Explaining to her friend, Lais emphasized that she would like the birthday to be held only among friends, because that way she would feel more freedom to dance and celebrate. The rationale was not well received.

“She said she would never go anywhere where her boyfriend was not welcome. This happened before when I called her for some reason. But, I admit, I didn’t expect such an answer at all, because we had been friends for more than six years and it was my birthday,” says Lais.

After the quarrel, communication between them was completely interrupted. “She didn’t come to my birthday, didn’t understand anything and didn’t talk to me anymore. For a few days I wondered if I did the right thing by calling only friends, but I received a lot of advice that I was right, that everyone has their own ideal way to celebrate, and this was my way,” Lais commented.

Psychologist clarifies questions about female friendship

Setting limits often involves learning to say “no” when necessary, as well as learning to listen to “no.” Respecting each other’s ability to make commitments helps avoid disappointment and conflict.

Psychologist Vanessa Cardoso says that “today we talk so much about abusive relationships between men and women or in romantic couples, but we don’t talk much about abuse in friendships. From the moment I believe that the other person should fully accept the situation with me, my boyfriend, who I want to take with me, there is immaturity there,” he warns.

By setting and respecting boundaries, female friendships can flourish.  Photo: Freepik/NDBy setting and respecting boundaries, female friendships can flourish. Photo: Freepik/ND

Vanessa explains that it is necessary to set boundaries between relationships. You need to know how to separate meetings with friends from meetings with a romantic partner. In fact, being emotionally dependent on spending full time with your boyfriend can trigger a number of relationship problems.

When a person becomes overly dependent on their partner to meet their emotional and even personality needs, it can lead to a harmful imbalance.

The psychologist says Lais’s friend’s radical reaction could be a consequence of her low tolerance for disappointment. “I always joke that “disappointment is the ticket to adulthood.” The more disappointed we become, the more we realize that life is not what we would like,” he explains.

According to Vanessa, people become adults at different times. In some cases it is possible to continue the relationship in this way, but in others it is not. “When we realize that our friend is in a different moment, no matter how much they are hurting, sometimes a healthy separation occurs,” Vanessa explains about distance in friendship.

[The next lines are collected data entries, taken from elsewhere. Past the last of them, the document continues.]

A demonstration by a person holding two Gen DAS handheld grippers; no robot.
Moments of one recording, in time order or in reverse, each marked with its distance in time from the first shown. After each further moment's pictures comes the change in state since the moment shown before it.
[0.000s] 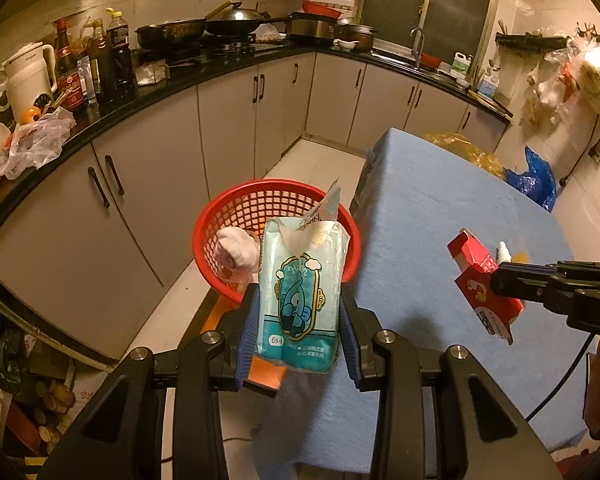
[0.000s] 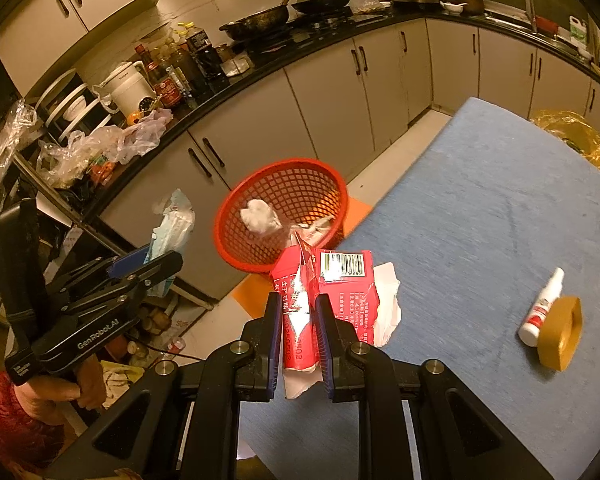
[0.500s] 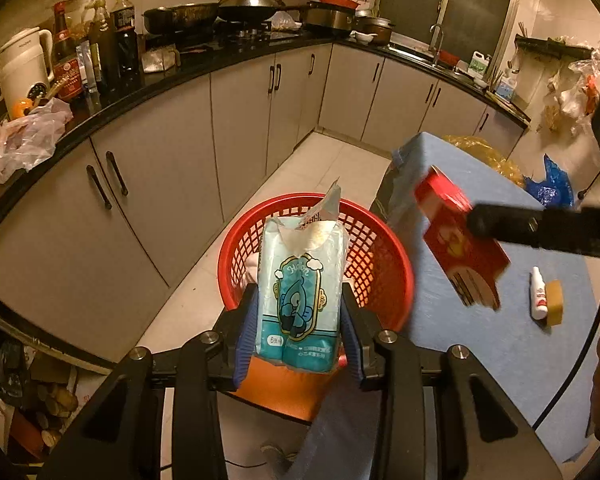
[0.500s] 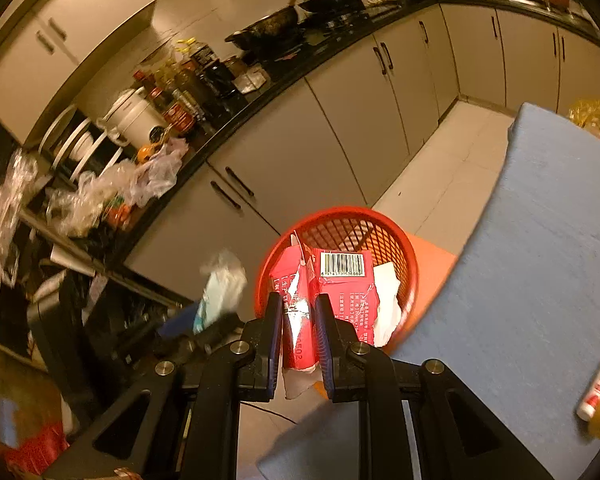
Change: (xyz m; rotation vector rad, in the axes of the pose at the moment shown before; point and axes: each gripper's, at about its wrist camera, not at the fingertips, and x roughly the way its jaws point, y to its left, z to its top) left arm 0.057 0.044 0.042 -0.027 0.044 0.013; right arm 0.076 0.017 0.094 0.121 -0.005 0.135
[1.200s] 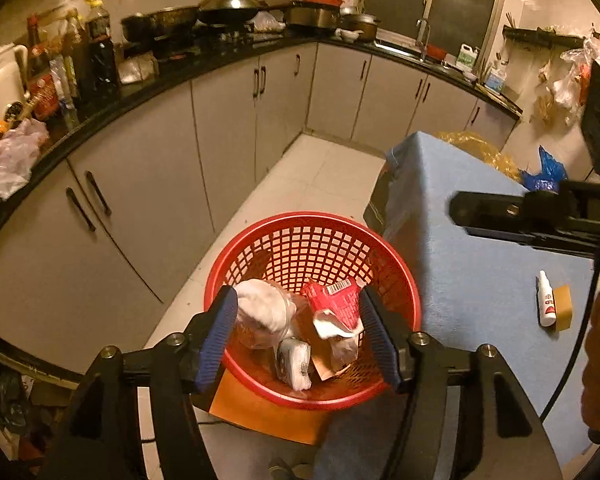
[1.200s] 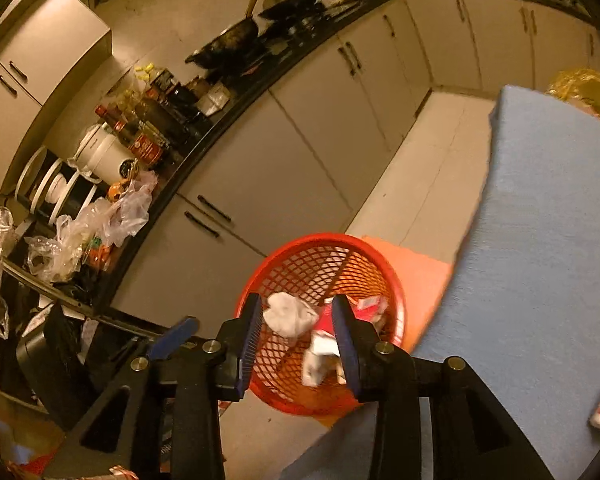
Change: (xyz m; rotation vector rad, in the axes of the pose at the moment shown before) left arm 0.019 -0.007 0.018 0.051 -0.017 -0.019; right arm -0.002 -0.027 0.009 0.092 -0.063 -0.082
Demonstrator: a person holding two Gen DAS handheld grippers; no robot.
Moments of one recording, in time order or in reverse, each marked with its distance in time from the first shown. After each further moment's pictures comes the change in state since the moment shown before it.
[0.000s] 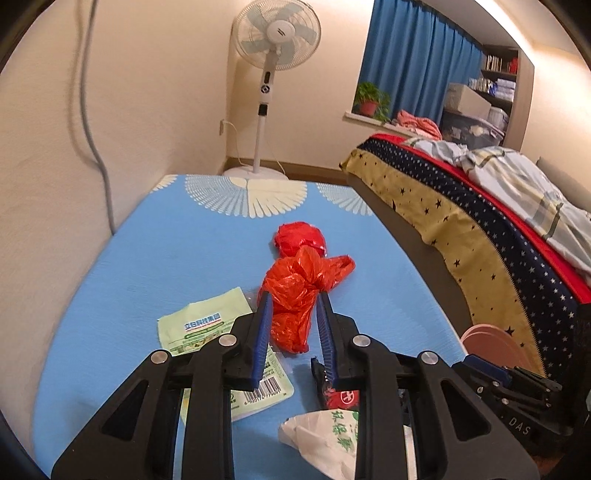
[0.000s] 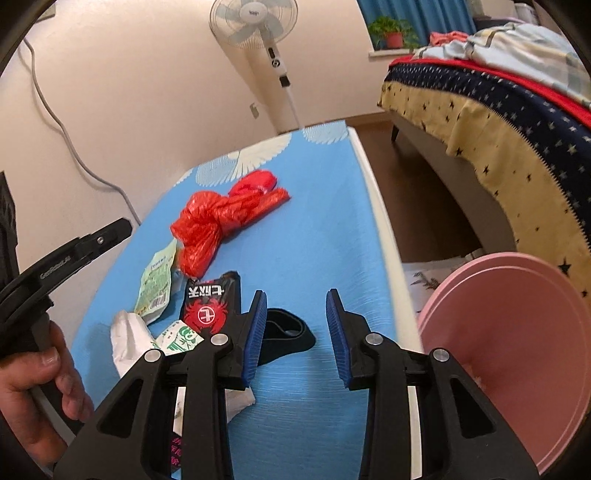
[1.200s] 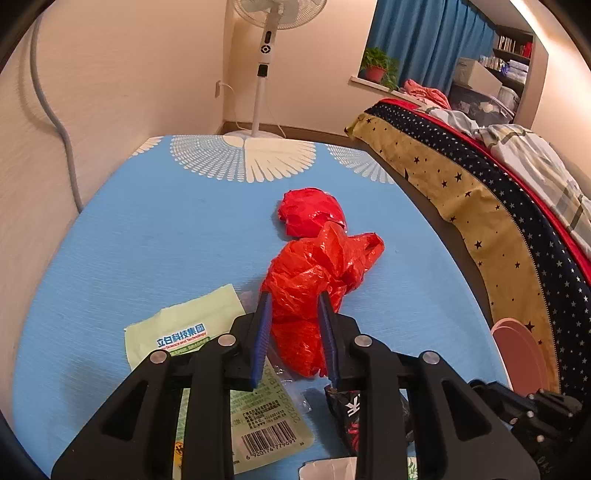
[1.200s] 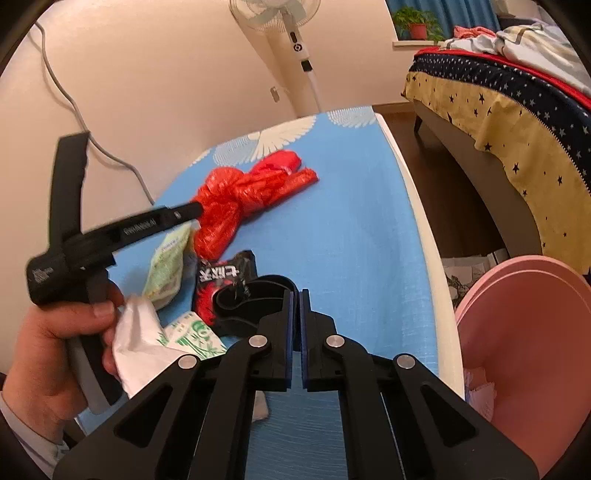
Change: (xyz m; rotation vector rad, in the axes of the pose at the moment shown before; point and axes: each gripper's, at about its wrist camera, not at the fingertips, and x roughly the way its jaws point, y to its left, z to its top) left arm 0.068 0.015 0.004 -0.014 0.140 -0.012; right arm 0.010 0.015 0.001 -0.055 0.027 0.063
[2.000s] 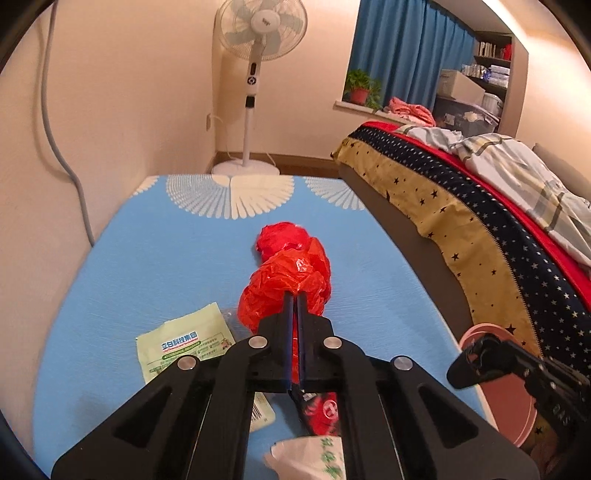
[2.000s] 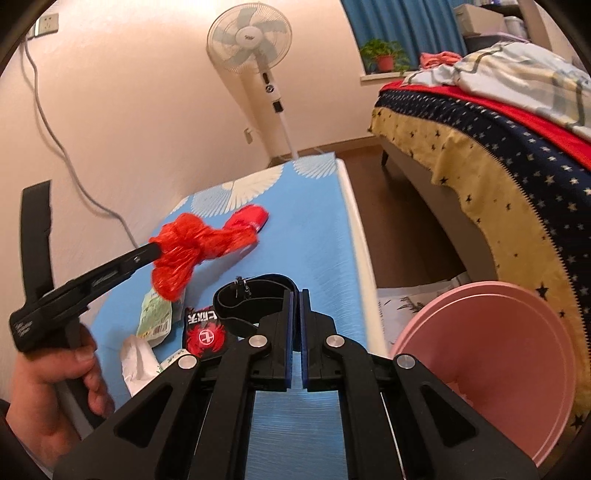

How to Reverse Quarrels in Female Friendships

To reverse situations of quarrels between friends, the psychologist says that dialogue, calm explanation of reasons and understanding of both sides are the key to a healthier emotional connection.

Dialogue is the solution to ease quarrels in female friendships.  Photo: Freepik/NDDialogue is the solution to ease quarrels in female friendships. Photo: Freepik/ND

The case of Lais and her friend not only illustrates the complexities of female friendships, but also offers valuable lessons about the importance of communication and emotional understanding for the sustainability of these relationships.

By setting and respecting these boundaries, relationships between friends can flourish, providing valuable support and meaningful connection. After all, true friendship is built on a solid foundation of respect, understanding and mutual acceptance.